* **TASK REQUIREMENTS**:
Once the pictures are set aside, transcribe the remaining data exactly.

"""

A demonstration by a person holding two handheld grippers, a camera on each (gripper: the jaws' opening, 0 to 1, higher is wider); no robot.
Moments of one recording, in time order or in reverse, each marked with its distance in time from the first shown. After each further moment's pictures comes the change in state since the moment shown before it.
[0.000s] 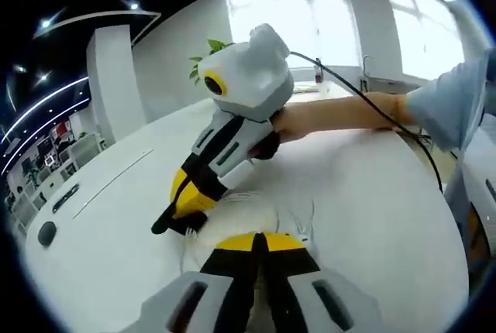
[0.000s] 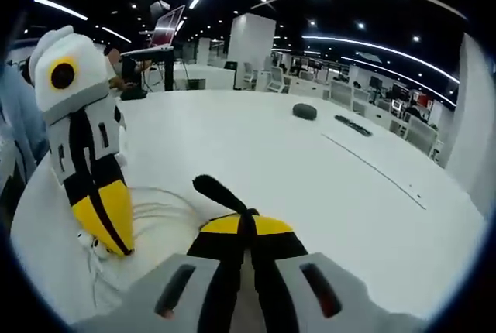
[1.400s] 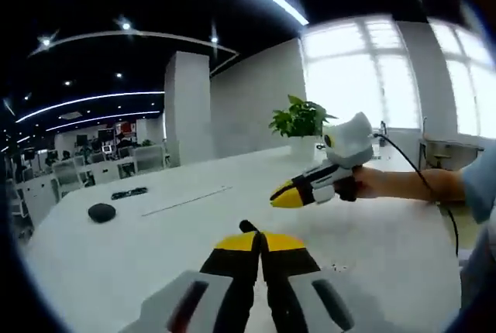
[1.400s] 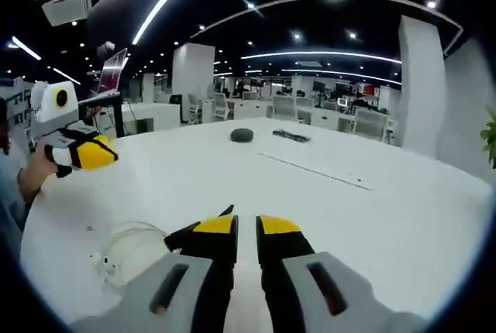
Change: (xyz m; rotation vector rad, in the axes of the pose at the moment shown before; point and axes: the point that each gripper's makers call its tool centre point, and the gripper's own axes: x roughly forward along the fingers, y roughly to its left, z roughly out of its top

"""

* **ANSWER TO THE EXERCISE**:
A demonstration by a person holding two handheld grippers, a camera on each (gripper: the jaws' opening, 0 to 1, higher is wider); no robot.
Moments of one recording, in time order or in reverse, each marked with its distance in time from the first shown. After each further moment's pictures comes the change in state since the moment shown before it.
[0.000s] 
[0.000s] 
[1.400s] 
[1.400s] 
Change: (xyz m; rotation vector rad, in the axes of the pose at the moment shown before; point and axes: the point that each gripper's makers call its tool centre point, and the gripper's own axes: x roughly forward along the fingers, y roughly to its left, z roughly out of its top

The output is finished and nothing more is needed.